For each dumped text file
Data is BULK copied to a temporary table.
Temporary table is updated.
Old data for the server is dropped from the Articles table.
Temporary table data is copied to Articles table.
Temporary table dropped.
Once this process is complete for all servers the indexes are built and the new database is copied to a web server.
I am reasonably happy with this process but there is always room for improvement as I strive for a real-time (haha!) system. Is what I am doing correct? The Articles table contains ~500 million records and is expected to grow. Searching across this table is okay but could be better. i.e. SELECT * FROM Articles WHERE server_ref=33 AND article_title LIKE '%criteria%' has been satisfactory but I want to improve the speed of searching. Obviously the "LIKE" is my problem here. Suggestions? SELECT * FROM Articles WHERE article_title LIKE '%criteria%' is horrendous.
Partitioning is a feature of SQL Server Enterprise but $$$ which is one of the many exciting prospects of PostgreSQL. What performance hit will be incurred for the import process (drop data, insert data) and building indexes? Will the database grow by a huge amount?
The database currently stands at 200 GB and will grow. Copying this across the network is not ideal but it works. I am putting thought into changing the hardware structure of the system. The thought process of having an import server and a web server is so that the import server can do the dirty work (WITHOUT indexes) while the web server (WITH indexes) can present reports.
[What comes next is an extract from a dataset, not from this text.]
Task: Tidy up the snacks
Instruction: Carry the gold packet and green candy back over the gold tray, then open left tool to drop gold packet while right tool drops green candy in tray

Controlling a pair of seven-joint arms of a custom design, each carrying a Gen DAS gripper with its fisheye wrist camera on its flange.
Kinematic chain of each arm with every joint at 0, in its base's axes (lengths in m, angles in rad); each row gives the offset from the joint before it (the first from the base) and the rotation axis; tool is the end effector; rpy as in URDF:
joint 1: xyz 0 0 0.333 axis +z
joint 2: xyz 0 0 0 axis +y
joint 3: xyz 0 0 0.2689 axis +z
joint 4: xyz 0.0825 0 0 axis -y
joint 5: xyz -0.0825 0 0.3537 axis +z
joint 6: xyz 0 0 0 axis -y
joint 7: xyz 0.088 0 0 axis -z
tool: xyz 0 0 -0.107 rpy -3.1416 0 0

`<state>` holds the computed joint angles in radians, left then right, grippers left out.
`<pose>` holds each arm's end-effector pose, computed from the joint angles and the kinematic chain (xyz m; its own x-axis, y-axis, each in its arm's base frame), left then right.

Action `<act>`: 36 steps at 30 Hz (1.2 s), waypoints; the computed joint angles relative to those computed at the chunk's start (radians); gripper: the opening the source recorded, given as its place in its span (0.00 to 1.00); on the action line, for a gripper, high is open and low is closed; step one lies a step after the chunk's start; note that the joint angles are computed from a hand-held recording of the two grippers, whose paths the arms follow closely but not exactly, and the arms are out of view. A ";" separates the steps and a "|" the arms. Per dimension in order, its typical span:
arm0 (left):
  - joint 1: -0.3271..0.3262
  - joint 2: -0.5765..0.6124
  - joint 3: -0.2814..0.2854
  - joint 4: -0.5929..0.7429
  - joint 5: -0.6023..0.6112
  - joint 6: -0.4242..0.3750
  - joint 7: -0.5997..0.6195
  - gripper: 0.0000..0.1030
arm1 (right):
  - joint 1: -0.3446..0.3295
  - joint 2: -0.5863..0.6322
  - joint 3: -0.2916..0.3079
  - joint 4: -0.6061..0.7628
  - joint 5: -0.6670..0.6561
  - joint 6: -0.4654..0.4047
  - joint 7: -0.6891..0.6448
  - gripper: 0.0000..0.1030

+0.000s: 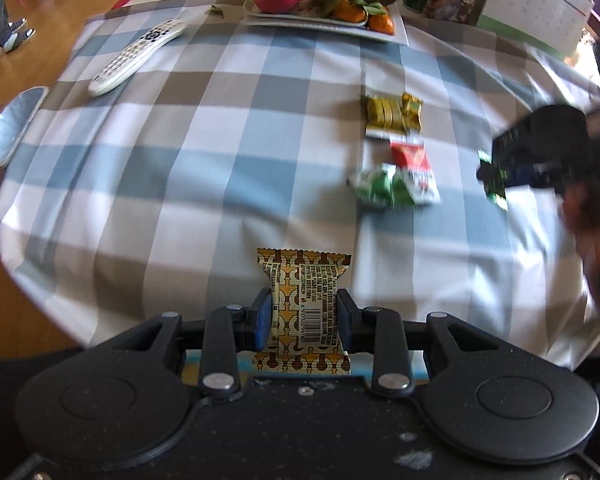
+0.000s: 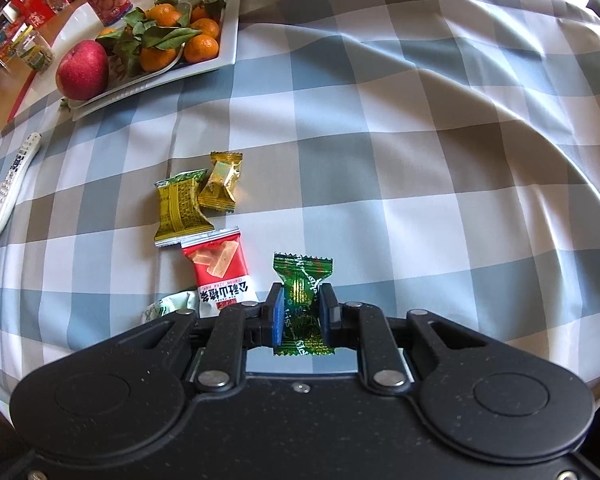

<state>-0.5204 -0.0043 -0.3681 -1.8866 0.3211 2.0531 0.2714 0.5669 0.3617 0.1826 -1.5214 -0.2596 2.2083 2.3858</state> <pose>0.3593 -0.4156 0.4844 0.2709 -0.9607 0.0606 -0.9028 -0.2755 -0.3302 0.4932 0.4261 0.4557 0.0507 -0.9933 -0.1043 -0.9372 -0.0112 -0.3485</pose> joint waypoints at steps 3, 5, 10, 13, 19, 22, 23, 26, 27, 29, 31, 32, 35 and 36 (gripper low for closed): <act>-0.020 -0.047 -0.015 -0.055 -0.022 0.005 -0.017 0.31 | 0.000 -0.026 0.000 -0.043 -0.005 0.028 0.010 0.24; -0.032 -0.070 -0.023 -0.086 -0.043 0.016 -0.030 0.31 | 0.002 -0.054 0.000 -0.081 -0.018 0.051 0.023 0.24; -0.062 -0.108 -0.043 -0.133 -0.044 0.026 -0.077 0.31 | -0.007 -0.178 0.010 -0.245 -0.023 0.171 0.074 0.25; -0.076 -0.129 -0.050 -0.152 -0.039 0.020 -0.109 0.31 | 0.000 -0.255 0.015 -0.341 -0.069 0.236 0.127 0.24; -0.097 -0.145 -0.059 -0.166 -0.031 -0.003 -0.147 0.31 | 0.016 -0.410 0.040 -0.542 -0.064 0.359 0.153 0.24; -0.102 -0.152 -0.060 -0.174 -0.033 -0.003 -0.166 0.31 | 0.033 -0.475 0.056 -0.624 -0.085 0.403 0.170 0.24; -0.104 -0.151 -0.061 -0.172 -0.030 -0.008 -0.171 0.31 | 0.039 -0.494 0.061 -0.647 -0.096 0.412 0.180 0.24; -0.110 -0.148 -0.067 -0.167 -0.017 -0.021 -0.183 0.31 | 0.062 -0.553 0.072 -0.725 -0.107 0.455 0.199 0.24; -0.112 -0.149 -0.067 -0.168 -0.016 -0.022 -0.186 0.31 | 0.072 -0.574 0.072 -0.755 -0.100 0.473 0.202 0.24; -0.115 -0.150 -0.068 -0.171 -0.015 -0.022 -0.194 0.31 | 0.096 -0.615 0.067 -0.816 -0.068 0.510 0.204 0.24; -0.117 -0.153 -0.068 -0.173 -0.016 -0.022 -0.199 0.31 | 0.108 -0.646 0.069 -0.862 -0.057 0.529 0.230 0.24; -0.118 -0.154 -0.068 -0.175 -0.015 -0.021 -0.201 0.31 | 0.112 -0.661 0.072 -0.883 -0.057 0.534 0.246 0.24; -0.119 -0.155 -0.068 -0.175 -0.009 -0.024 -0.211 0.31 | 0.130 -0.699 0.067 -0.935 -0.047 0.549 0.279 0.24; -0.119 -0.155 -0.068 -0.174 -0.008 -0.026 -0.215 0.31 | 0.139 -0.707 0.060 -0.947 -0.037 0.555 0.279 0.24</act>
<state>-0.6393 -0.1590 -0.4364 -2.0611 0.3136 2.0275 0.0566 0.7058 -0.3454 0.2425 -2.4689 -0.2967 2.7634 2.6651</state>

Maybe reducing the system down to one server would work to skip the copying across the network stage. This one server would have two versions of the database: one with the indexes for delivering reports and the other without for importing new data. The databases would swap daily. Thoughts?
This is a fantastic system, and believe it or not there is some method to my madness by giving it a big shake up.
UPDATE: I am not looking for help with relational databases, but hoping to bounce ideas around with data warehouse experts.